### WHAT THE TASK REQUIRES
Restate the full set of records exactly, word for word.

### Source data
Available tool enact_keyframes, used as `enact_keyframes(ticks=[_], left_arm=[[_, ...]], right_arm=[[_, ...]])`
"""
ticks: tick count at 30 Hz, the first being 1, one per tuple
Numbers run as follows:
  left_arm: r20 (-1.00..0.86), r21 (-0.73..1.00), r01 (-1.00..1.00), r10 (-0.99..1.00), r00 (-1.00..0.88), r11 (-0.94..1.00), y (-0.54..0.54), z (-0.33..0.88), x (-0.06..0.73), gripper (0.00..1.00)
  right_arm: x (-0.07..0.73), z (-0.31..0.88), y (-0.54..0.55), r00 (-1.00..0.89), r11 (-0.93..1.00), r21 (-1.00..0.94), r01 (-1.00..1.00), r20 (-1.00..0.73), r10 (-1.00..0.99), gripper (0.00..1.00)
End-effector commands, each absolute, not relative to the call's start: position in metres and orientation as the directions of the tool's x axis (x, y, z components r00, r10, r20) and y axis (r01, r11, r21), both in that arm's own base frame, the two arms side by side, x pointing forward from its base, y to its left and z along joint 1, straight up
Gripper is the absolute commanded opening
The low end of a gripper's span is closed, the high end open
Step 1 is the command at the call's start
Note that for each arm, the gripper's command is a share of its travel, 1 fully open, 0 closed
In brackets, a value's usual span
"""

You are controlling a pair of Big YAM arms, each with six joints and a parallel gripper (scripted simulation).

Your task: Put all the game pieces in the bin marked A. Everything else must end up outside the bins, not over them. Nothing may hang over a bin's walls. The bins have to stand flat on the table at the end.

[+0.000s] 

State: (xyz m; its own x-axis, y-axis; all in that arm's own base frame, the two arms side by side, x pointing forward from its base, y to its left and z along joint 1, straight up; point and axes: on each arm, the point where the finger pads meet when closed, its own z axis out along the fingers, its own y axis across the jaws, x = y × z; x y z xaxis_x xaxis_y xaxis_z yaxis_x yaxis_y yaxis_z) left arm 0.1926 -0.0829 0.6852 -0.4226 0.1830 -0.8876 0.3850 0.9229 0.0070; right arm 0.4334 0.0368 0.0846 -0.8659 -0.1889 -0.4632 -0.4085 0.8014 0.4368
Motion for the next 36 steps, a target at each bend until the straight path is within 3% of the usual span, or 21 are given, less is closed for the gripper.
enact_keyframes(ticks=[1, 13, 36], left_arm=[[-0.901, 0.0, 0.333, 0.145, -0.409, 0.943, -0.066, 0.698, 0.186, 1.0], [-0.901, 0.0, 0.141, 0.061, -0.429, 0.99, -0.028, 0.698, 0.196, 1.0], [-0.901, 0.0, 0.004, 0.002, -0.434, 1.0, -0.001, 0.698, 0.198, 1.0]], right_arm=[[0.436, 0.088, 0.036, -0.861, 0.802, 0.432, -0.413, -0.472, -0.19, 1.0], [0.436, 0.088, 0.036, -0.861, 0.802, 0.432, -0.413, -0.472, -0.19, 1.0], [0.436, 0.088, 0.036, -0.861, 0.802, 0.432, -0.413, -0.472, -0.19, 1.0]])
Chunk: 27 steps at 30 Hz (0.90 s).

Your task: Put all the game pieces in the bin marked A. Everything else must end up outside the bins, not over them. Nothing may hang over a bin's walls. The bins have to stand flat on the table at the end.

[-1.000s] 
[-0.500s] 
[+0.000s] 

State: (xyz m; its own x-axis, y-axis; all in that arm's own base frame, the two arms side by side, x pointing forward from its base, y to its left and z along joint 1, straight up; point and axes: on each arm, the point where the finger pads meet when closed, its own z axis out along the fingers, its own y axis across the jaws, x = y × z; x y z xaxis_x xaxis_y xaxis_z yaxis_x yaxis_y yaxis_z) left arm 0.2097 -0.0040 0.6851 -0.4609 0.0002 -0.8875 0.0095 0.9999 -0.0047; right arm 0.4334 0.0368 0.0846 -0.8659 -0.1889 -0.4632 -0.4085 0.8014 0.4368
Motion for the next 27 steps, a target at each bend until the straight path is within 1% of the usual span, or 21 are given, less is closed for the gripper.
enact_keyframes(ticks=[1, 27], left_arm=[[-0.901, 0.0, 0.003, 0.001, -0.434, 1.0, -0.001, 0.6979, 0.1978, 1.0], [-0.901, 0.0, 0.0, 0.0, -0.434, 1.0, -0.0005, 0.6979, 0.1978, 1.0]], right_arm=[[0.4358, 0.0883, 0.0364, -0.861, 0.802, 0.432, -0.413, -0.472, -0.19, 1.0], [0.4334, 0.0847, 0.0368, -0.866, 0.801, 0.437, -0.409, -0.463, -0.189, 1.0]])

### ANSWER TO THE PROBLEM
Available tool enact_keyframes, used as `enact_keyframes(ticks=[_], left_arm=[[_, ...]], right_arm=[[_, ...]])`
"""
ticks: tick count at 30 Hz, the first being 1, one per tuple
Numbers run as follows:
  left_arm: r20 (-1.00..0.86), r21 (-0.73..1.00), r01 (-1.00..1.00), r10 (-0.99..1.00), r00 (-1.00..0.88), r11 (-0.94..1.00), y (-0.54..0.54), z (-0.33..0.88), x (-0.06..0.73), gripper (0.00..1.00)
  right_arm: x (-0.07..0.73), z (-0.31..0.88), y (-0.54..0.55), r00 (-1.00..0.89), r11 (-0.93..1.00), r21 (-1.00..0.94), r01 (-1.00..1.00), r20 (-1.00..0.73), r10 (-1.00..0.99), gripper (0.00..1.00)
End-effector commands, each absolute, not relative to the call's start: position in metres and orientation as the directions of the tool's x axis (x, y, z components r00, r10, r20) and y axis (r01, r11, r21), both in that arm's own base frame, the two arms side by side, x pointing forward from its base, y to its left and z along joint 1, straight up
Gripper is the absolute commanded opening
The low end of a gripper's span is closed, the high end open
Step 1 is the command at the call's start
Note that for each arm, the gripper's command is a share of its travel, 1 fully open, 0 closed
In brackets, a value's usual span
"""

You are controlling a pair of Big YAM arms, each with six joints and a parallel gripper (scripted simulation).

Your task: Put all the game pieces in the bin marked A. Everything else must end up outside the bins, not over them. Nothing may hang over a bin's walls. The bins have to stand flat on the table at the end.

[+0.000s] 

State: (xyz m; its own x-axis, y-axis; all in that arm's own base frame, the two arms side by side, x pointing forward from its base, y to its left and z along joint 1, straight up; point and axes: on each arm, the point where the finger pads meet when closed, its own z axis out along the fingers, its own y axis across the jaws, x = y × z; x y z xaxis_x xaxis_y xaxis_z yaxis_x yaxis_y yaxis_z) left arm 0.1926 -0.0829 0.6852 -0.4226 0.1830 -0.8876 0.3850 0.9229 0.0070; right arm 0.4334 0.0368 0.0846 -0.8659 -0.1889 -0.4632 -0.4085 0.8014 0.4368
Motion for the next 36 steps, a target at each bend until the straight path is within 3% of the usual span, or 21 are given, less is closed for the gripper.
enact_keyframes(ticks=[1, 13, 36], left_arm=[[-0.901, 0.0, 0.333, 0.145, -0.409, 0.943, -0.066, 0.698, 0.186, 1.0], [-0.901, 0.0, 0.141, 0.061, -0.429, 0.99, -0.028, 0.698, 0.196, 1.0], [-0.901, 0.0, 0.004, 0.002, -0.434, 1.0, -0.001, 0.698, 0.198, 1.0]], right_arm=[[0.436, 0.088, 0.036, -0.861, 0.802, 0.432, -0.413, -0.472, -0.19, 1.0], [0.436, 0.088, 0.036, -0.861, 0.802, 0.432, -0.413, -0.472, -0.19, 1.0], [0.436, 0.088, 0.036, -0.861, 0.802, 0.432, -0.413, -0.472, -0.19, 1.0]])
Chunk: 27 steps at 30 Hz (0.90 s).

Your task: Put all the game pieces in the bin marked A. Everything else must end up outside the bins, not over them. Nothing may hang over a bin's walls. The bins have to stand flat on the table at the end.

[-1.000s] 
[-0.500s] 
[+0.000s] 

State: (xyz m; its own x-axis, y-axis; all in that arm's own base frame, the two arms side by side, x pointing forward from its base, y to its left and z along joint 1, straight up; point and axes: on each arm, the point where the finger pads meet when closed, its own z axis out along the fingers, its own y axis across the jaws, x = y × z; x y z xaxis_x xaxis_y xaxis_z yaxis_x yaxis_y yaxis_z) left arm 0.2097 -0.0040 0.6851 -0.4609 0.0002 -0.8875 0.0095 0.9999 -0.0047; right arm 0.4334 0.0368 0.0846 -0.8659 -0.1889 -0.4632 -0.4085 0.8014 0.4368
Motion for the next 27 steps, a target at each bend until the straight path is within 1% of the usual span, or 21 are given, less is closed for the gripper.
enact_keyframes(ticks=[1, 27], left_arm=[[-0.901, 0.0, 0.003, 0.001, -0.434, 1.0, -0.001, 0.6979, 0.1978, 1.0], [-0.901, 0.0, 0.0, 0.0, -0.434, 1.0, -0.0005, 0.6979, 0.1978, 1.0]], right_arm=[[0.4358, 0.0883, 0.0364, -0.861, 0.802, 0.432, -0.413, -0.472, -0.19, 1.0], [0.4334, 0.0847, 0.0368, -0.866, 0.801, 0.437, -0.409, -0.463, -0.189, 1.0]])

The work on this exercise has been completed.